[DIRECTIONS]
All of the records must be repeated exactly.

(Recorded data)
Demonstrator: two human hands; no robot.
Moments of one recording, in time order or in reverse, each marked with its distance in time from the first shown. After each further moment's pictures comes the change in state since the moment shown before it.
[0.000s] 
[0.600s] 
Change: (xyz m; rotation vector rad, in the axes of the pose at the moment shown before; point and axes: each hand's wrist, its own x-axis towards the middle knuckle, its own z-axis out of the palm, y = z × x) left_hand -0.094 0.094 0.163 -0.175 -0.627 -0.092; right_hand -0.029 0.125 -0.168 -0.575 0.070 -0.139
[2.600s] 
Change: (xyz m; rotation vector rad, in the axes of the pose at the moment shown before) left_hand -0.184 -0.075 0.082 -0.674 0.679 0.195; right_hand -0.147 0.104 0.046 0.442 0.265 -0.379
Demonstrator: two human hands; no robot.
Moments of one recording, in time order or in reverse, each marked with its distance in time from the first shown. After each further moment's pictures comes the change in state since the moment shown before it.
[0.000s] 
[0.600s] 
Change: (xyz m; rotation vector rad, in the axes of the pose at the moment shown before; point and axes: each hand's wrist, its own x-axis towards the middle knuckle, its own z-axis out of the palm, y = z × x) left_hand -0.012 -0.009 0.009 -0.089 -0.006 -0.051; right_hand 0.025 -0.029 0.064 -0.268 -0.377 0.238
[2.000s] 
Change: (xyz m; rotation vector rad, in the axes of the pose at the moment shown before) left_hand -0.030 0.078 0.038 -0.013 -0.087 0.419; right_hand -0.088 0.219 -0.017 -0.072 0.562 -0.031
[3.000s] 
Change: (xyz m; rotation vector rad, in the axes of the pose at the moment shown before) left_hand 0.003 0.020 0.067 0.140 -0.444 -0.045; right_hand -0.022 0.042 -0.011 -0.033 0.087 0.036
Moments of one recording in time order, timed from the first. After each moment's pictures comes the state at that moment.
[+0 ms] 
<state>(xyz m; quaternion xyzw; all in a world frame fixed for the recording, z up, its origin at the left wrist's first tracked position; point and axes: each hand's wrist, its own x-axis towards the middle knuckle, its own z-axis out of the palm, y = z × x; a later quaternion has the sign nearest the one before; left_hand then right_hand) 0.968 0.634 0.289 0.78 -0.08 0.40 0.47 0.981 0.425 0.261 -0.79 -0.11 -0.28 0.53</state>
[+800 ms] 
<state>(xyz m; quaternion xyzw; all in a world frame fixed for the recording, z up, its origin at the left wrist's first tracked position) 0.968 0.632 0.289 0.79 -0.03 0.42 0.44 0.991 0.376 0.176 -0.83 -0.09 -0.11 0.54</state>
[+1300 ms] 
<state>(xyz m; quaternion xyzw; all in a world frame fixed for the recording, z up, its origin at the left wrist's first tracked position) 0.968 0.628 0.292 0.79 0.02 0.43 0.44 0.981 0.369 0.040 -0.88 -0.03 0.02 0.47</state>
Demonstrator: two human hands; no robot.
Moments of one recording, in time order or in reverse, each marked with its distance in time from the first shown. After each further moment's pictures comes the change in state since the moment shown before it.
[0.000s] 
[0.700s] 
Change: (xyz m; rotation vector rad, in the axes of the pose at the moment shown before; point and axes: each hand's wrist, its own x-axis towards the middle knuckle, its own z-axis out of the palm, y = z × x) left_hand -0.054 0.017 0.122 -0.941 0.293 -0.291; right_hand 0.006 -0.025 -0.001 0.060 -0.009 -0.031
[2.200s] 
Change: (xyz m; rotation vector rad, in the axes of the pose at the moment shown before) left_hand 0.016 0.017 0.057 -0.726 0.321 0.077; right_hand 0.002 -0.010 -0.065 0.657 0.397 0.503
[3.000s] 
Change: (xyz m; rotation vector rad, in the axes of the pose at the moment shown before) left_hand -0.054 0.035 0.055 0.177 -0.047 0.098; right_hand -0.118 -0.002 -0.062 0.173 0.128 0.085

[OUTPUT BELOW]
Demonstrator: two human hands; no robot.
Moments of one recording, in time order or in reverse, each marked with its distance in time from the first shown. After each further moment's pictures comes the change in state since the moment shown before it.
[0.000s] 
[0.600s] 
Change: (xyz m; rotation vector rad, in the axes of the pose at the moment shown before; point and axes: each hand's wrist, its own x-axis towards the middle knuckle, its own z-axis out of the palm, y = z × x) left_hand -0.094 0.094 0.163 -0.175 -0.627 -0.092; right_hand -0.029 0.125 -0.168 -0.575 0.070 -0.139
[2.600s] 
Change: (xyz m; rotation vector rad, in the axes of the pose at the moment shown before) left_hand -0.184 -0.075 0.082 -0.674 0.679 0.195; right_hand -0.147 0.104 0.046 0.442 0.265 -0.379
Demonstrator: two human hands; no robot.
Moments of one recording, in time order or in reverse, each marked with its distance in time from the first shown. After each further moment's pictures comes the change in state since the moment shown before it.
[0.000s] 
[0.600s] 
Change: (xyz m; rotation vector rad, in the axes of the pose at the moment shown before; point and axes: each hand's wrist, its own x-axis towards the middle knuckle, its own z-axis out of the palm, y = z × x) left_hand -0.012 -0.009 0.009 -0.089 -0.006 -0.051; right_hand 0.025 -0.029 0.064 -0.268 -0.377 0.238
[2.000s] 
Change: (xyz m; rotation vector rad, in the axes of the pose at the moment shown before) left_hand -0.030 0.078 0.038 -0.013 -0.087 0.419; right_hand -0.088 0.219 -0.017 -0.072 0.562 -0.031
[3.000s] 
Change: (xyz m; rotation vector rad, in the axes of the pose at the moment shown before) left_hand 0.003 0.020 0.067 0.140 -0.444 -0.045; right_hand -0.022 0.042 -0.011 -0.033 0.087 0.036
Moments of one recording in time order, timed from the first. After each moment's pictures comes the state at that moment.
[+0 ms] 
<state>(xyz m; quaternion xyzw; all in a world frame fixed for the recording, z up, its origin at the left wrist's first tracked position; point and axes: each hand's wrist, its own x-axis towards the middle knuckle, its own z-axis out of the palm, y = z × x; a later quaternion has the sign nearest the one before; left_hand then right_hand) 0.968 0.634 0.289 0.78 -0.08 0.40 0.47 0.981 0.425 0.261 -0.79 -0.11 -0.28 0.53</state>
[+800 ms] 
<state>(xyz m; quaternion xyzw; all in a world frame fixed for the recording, z up, its origin at the left wrist's first tracked position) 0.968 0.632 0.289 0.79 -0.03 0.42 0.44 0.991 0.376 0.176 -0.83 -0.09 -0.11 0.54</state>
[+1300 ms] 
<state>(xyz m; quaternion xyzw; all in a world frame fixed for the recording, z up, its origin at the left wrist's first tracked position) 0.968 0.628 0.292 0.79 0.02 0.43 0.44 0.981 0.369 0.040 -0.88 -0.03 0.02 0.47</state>
Demonstrator: two human hands; no robot.
Moments of one recording, in time order or in reverse, each marked with its distance in time from the first shown. After each further moment's pictures comes the change in state since the moment shown before it.
[0.000s] 
[0.700s] 
Change: (xyz m; rotation vector rad, in the axes of the pose at the moment shown before; point and axes: each hand's wrist, its own x-axis towards the middle knuckle, its own z-axis out of the palm, y = z × x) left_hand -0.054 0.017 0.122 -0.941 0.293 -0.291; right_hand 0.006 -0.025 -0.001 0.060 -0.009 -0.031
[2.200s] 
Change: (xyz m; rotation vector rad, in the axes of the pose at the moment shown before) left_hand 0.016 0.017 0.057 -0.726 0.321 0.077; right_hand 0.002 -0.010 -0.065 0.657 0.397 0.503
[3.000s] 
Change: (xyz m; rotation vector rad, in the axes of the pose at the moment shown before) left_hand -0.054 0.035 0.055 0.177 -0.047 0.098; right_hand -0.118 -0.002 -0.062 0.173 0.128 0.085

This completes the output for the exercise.